Work to be completed =
Extract every line below that contains the word "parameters".

Data extracts =
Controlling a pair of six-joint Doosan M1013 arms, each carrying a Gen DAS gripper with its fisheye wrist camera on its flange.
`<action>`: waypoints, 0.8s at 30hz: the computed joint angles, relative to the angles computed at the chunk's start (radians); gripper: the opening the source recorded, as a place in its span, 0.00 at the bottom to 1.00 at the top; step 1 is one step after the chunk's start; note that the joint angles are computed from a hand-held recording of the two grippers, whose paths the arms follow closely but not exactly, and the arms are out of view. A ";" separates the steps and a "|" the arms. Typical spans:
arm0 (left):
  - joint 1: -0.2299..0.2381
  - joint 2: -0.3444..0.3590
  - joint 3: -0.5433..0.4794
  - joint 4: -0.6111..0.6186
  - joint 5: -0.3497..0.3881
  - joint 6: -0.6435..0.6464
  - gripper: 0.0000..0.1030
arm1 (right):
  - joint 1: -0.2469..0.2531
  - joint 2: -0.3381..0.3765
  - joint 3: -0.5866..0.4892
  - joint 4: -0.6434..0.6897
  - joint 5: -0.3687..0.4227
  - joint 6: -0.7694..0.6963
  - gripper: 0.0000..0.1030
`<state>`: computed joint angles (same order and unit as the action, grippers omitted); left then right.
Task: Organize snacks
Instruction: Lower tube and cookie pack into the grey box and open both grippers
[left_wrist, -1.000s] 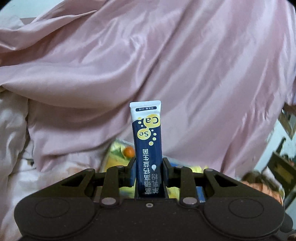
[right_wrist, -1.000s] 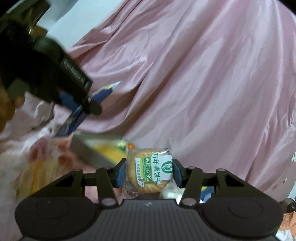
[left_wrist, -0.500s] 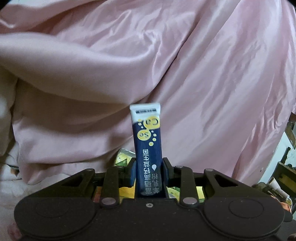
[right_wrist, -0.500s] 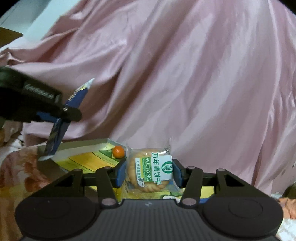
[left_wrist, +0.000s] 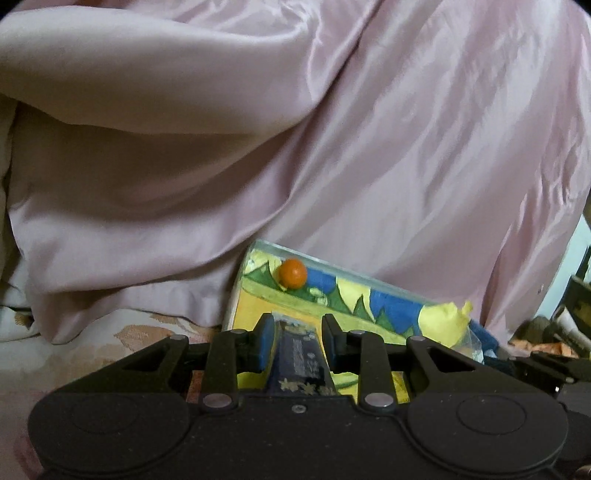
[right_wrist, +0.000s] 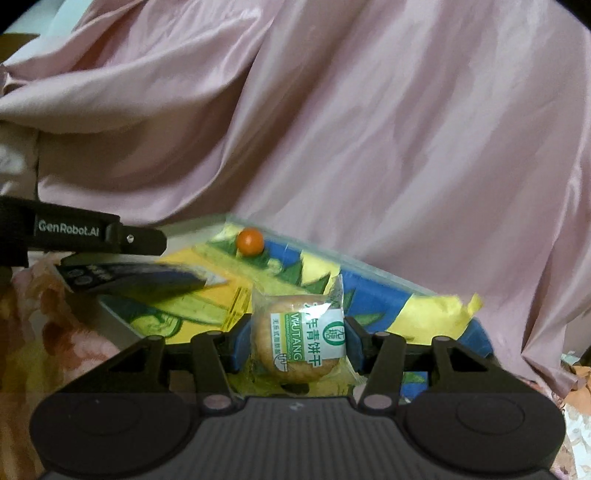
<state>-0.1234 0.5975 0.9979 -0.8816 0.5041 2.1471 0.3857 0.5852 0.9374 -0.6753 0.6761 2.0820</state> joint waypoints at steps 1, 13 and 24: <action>-0.002 -0.002 -0.001 0.027 0.009 -0.021 0.29 | -0.002 -0.001 -0.004 0.033 0.009 -0.021 0.54; -0.015 -0.021 0.008 0.210 0.039 -0.133 0.31 | -0.015 0.009 -0.045 0.245 0.097 -0.224 0.54; -0.021 -0.071 0.054 0.220 -0.026 -0.111 0.64 | 0.011 -0.040 0.066 -0.072 -0.003 0.139 0.84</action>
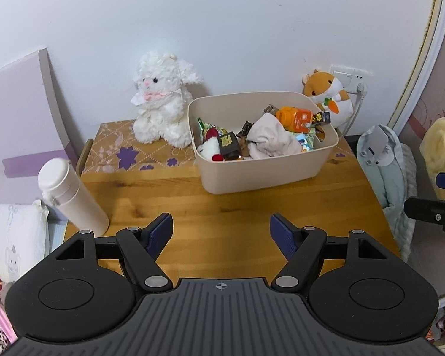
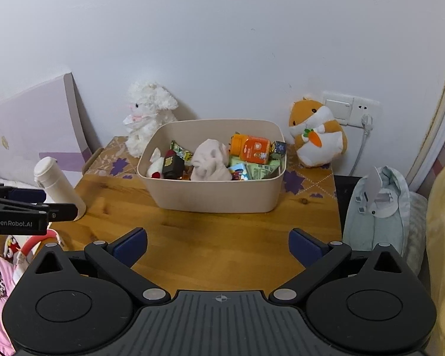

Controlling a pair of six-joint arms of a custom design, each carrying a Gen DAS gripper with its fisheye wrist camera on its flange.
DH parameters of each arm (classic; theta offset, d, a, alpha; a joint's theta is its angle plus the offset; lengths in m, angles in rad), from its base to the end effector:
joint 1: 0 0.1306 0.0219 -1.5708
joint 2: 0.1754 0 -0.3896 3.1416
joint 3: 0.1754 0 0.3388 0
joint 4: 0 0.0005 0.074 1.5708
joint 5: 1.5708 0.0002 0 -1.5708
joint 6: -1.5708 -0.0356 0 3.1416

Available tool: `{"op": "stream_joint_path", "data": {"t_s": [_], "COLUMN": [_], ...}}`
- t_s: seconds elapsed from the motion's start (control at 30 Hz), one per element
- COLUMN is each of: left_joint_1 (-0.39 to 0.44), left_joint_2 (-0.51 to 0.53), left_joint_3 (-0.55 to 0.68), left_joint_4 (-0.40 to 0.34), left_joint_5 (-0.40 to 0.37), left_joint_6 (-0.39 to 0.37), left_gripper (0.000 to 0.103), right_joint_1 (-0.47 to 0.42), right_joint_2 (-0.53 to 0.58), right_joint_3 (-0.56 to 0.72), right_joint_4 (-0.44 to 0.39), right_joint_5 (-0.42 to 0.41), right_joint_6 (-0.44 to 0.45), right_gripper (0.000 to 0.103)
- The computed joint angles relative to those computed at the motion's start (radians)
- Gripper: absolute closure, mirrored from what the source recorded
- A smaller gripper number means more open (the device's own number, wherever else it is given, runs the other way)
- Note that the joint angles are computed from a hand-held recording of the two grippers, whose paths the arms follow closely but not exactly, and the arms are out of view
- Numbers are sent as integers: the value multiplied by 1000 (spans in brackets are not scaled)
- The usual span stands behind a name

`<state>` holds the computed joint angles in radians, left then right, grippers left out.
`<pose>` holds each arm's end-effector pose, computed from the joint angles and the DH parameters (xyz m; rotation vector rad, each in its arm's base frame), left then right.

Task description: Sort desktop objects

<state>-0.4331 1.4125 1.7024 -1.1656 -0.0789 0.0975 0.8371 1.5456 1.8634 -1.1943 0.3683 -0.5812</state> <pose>0.3851 -0.1755 0.5328 0.3743 2.4190 -0.1393 0.3249 0.3405 0.5392 -0.1444 2.3774 0.2239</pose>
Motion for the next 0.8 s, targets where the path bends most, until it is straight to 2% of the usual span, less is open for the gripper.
{"op": "stream_joint_path", "data": {"t_s": [0.13,0.5,0.67,0.8], "left_joint_1": [-2,-11,-15,-20], "left_joint_2": [-33,-110,-127,-140], "left_joint_3": [-6,6,24,22], "left_joint_4": [-42,-129,-174,-189], "left_joint_5": [15,62,101,96], "left_joint_6": [-2,-40,-18,-3], "left_gripper": [29,29,29,27], "right_joint_1": [26,77,90,92], "right_joint_2": [-33,-87,-104,-116], "right_joint_3": [-20,-28,-28,-26], "right_joint_4": [-21,-115,-154,-182], "right_joint_5": [29,21,25,29], "right_joint_6": [-33,-110,-105,-111], "right_gripper": [0,0,0,0]}}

Your response =
DH parameters of each arm (classic; theta offset, d, a, alpha; a joint's theta is its angle plus the offset; lengths in m, angles in rad), from its base to the end effector:
`<pose>` holds each arm's end-effector pose, computed from the joint angles and the DH parameters (xyz m; rotation vector rad, each in its arm's base frame), left then right.

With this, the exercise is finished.